Aim of the task: Among the entries beneath this sentence, how many lines include the word "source"? Only the number is wanted.

=== Provided information ===

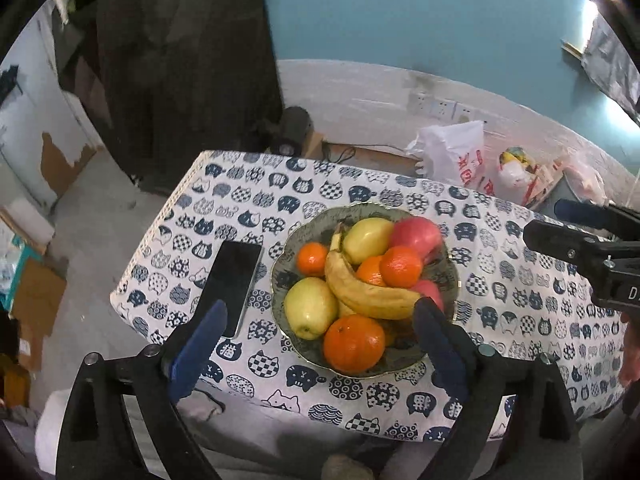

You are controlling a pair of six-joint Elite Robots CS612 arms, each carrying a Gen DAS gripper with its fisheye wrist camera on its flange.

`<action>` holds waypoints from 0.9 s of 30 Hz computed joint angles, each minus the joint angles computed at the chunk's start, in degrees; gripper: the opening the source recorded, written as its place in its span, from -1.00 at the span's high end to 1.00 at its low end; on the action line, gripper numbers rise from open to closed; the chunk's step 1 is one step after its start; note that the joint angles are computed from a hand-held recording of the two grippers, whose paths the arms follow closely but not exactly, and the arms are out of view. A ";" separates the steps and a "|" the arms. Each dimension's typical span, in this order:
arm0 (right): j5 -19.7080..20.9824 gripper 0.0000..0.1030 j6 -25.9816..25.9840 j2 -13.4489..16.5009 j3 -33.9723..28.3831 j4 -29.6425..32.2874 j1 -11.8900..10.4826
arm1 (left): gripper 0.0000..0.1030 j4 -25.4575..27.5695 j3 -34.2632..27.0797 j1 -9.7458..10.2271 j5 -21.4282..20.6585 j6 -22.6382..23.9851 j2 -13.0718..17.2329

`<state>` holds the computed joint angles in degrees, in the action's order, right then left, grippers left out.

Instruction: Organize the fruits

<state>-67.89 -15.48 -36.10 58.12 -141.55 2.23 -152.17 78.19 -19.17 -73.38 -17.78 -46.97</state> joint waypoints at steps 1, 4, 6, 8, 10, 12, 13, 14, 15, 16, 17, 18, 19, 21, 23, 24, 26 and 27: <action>-0.52 -0.55 -0.11 -0.39 0.58 -0.58 0.01 | -0.85 -0.35 0.27 -0.16 -0.13 0.50 -0.24; -2.83 -0.56 -0.86 -1.83 2.81 -2.38 0.00 | -0.88 -1.75 1.34 -0.65 0.12 2.30 -1.03; -3.97 -0.56 -1.37 -2.63 4.09 -3.12 0.01 | -0.95 -2.72 2.15 -0.98 0.56 3.26 -1.54; -4.51 -0.56 -1.90 -3.37 5.34 -3.81 -0.06 | -0.95 -3.87 2.89 -1.26 0.81 3.92 -1.99; -5.15 -0.56 -2.34 -3.95 6.45 -4.75 -0.05 | -0.95 -4.79 3.45 -1.48 0.54 4.78 -2.36; -5.64 -0.56 -2.61 -4.36 7.21 -5.37 -0.05 | -0.95 -5.03 3.74 -1.62 0.10 5.03 -2.58; -5.68 -0.56 -2.78 -4.62 7.64 -5.56 -0.12 | -0.95 -5.29 3.85 -1.67 -0.33 5.13 -2.68; -5.67 -0.56 -2.80 -4.76 7.88 -5.63 -0.20 | -0.95 -5.24 3.85 -1.75 -0.48 5.15 -2.72; -5.65 -0.56 -2.66 -4.94 8.19 -5.82 -0.27 | -0.95 -5.21 3.83 -1.84 -0.61 5.23 -2.75; -5.58 -0.56 -2.41 -5.17 8.59 -6.16 -0.36 | -0.95 -5.46 3.83 -1.92 -0.82 5.57 -2.76; -5.60 -0.56 -2.28 -5.28 8.81 -6.36 -0.40 | -0.95 -5.61 3.86 -2.03 -0.76 5.79 -2.75; -5.67 -0.56 -2.19 -5.43 9.03 -6.54 -0.48 | -0.95 -5.54 3.76 -2.15 -0.58 6.10 -2.69; -5.80 -0.56 -2.04 -5.59 9.34 -6.89 -0.54 | -0.95 -5.40 3.66 -2.25 -0.51 6.39 -2.64; -5.88 -0.56 -1.88 -5.77 9.66 -7.07 -0.65 | -0.95 -5.06 3.47 -2.45 -0.47 6.70 -2.54; -5.56 -0.56 -1.79 -5.85 9.74 -6.82 -0.77 | -0.95 -4.65 3.26 -2.58 -0.58 6.99 -2.49; -5.36 -0.56 -1.77 -5.88 9.76 -6.75 -0.83 | -0.95 -4.56 3.19 -2.62 -0.69 7.11 -2.47; -5.29 -0.56 -1.74 -5.92 9.83 -6.77 -0.90 | -0.95 -4.35 2.96 -2.68 -0.98 7.09 -2.44; -5.28 -0.56 -1.77 -5.90 9.82 -6.75 -0.92 | -0.95 -4.38 2.91 -2.68 -1.05 7.02 -2.41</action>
<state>-73.18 -17.25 -42.00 67.95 -148.30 1.31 -156.55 81.09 -21.85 -74.43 -10.76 -49.38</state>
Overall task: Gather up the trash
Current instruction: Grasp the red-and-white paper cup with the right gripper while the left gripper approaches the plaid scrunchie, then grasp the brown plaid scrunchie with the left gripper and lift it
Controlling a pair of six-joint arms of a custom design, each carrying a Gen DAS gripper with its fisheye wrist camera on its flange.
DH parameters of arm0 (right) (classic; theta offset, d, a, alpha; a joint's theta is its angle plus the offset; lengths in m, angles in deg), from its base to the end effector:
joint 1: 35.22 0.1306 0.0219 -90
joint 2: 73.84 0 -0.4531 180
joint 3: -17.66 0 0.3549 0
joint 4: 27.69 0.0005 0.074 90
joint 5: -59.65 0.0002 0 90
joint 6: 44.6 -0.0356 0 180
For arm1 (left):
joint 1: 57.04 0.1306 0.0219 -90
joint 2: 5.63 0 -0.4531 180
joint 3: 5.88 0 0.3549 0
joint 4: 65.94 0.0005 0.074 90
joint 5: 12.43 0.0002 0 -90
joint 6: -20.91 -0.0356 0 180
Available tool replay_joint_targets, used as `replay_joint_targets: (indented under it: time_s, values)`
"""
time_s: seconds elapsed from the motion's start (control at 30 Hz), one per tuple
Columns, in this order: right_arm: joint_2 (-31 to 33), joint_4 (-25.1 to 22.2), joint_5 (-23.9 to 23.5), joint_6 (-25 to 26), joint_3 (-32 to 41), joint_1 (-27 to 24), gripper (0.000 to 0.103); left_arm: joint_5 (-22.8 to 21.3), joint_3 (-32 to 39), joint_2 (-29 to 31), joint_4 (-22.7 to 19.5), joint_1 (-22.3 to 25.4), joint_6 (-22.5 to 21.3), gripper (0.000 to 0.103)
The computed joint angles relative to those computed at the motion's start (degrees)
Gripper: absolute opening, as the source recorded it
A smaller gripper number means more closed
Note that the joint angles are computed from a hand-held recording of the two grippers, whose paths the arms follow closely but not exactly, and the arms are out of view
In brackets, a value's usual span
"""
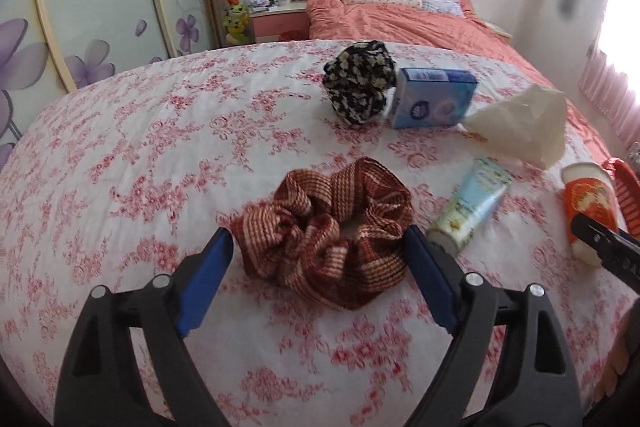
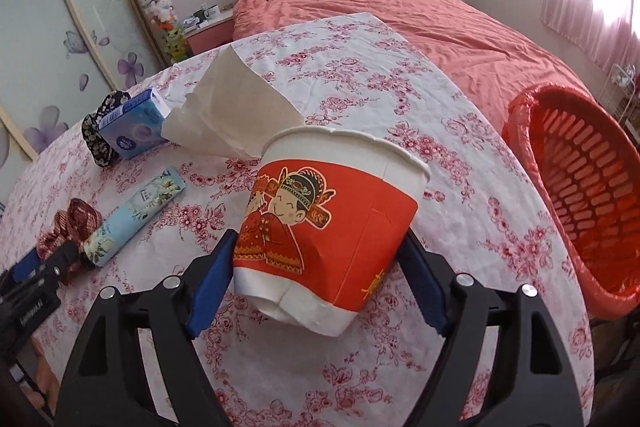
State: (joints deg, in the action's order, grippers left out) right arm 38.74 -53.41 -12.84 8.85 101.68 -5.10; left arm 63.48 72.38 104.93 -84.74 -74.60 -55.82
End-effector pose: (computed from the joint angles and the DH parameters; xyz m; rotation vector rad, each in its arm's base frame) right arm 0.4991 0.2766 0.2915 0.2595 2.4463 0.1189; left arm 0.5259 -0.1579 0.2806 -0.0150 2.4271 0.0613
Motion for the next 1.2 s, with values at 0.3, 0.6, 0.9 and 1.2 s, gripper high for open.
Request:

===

Answer for the task: 2